Por uno de esos lugares por los que muchos intuimos que es mejor no pasar, fue por donde decidió bajar, desesperado por el trancón, Álvaro Torres, el funcionario del Banco de la República que fue asesinado el 9 de agosto por una pandilla de maleantes. Todo parece, al ser narrado, un conjunto de casualidades: las consabidas pedreas de la Distrital, el consejo equivocado de la aplicación Waze, la desinformación o la osadía de un hombre honrado y la ausencia de vigilancia de un lugar donde atracan desde hace años. Pero no se trata, como pareciera, de una encrucijada del destino. O sí. Pero de un destino más amplio que el que trazó esa cadena de circunstancias.
Lo obvio: hace 1.000 años que sabemos —todos, incluida la Policía— que si lo pilla a uno un trancón en la Circunvalar, a la altura de La Perseverancia, corre el peligro de ser atracado. Y aún sin trancón. Hace unos años yo manejaba en sentido sur-norte, a las diez de la mañana, cuando dos muchachos se atravesaron de manera intempestiva blandiendo un tubo de PVC enorme, como extraña arma disuasiva, a fin de hacerme frenar, cosa que por supuesto hice, porque la otra alternativa era atropellarlos. Fue tan brusco el frenazo que el carro se apagó. De inmediato uno de ellos se acercó a romper uno de los vidrios, acción que se frustró porque aparecieron otros carros y menguaron la velocidad al ver que algo raro pasaba. Hoy, en ese sitio propicio para el atraco, las autoridades pusieron reductores de velocidad. Da risa.

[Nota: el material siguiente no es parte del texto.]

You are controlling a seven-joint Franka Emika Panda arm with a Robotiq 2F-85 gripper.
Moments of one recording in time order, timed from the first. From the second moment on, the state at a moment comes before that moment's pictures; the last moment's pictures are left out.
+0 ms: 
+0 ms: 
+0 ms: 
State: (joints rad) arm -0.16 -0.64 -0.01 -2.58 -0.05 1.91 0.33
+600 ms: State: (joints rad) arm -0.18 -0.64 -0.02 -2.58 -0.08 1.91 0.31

La Policía, apenas supo del caso del señor Torres, dijo que ya tenían indicios de quiénes eran. Porque lo saben ellos y lo saben los vecinos. Y nada pasa. Y no sólo porque los jueces los sueltan, a pesar de las muchas reincidencias, sino porque hay algo más que no cambia: el origen del problema. Y este es hondísimo. Un medio nacional, como describiendo el agua tibia, escribió del barrio La Paz que “en ese lugar se conoce por tradición familias que se matan entre ellos o van a la cárcel y luego sus hijos han heredado su actividad delincuencial”. Y es que ese es el origen: barrios marginales, con gente paupérrima, jóvenes sin estudio ni trabajo, entornos excluidos desde siempre y hundidos en la criminalidad. Por supuesto que se necesita más vigilancia policial —y menos hacerse los de la vista gorda— y castigos aleccionadores. Pero mucho más: políticas preventivas, trabajo social de los gobiernos, que a mediano y a largo plazo construya otras opciones para sus habitantes, y, sobre todo, abra posibilidades de futuro para los niños y jóvenes que ven hoy la delincuencia como algo natural y el crimen como un destino.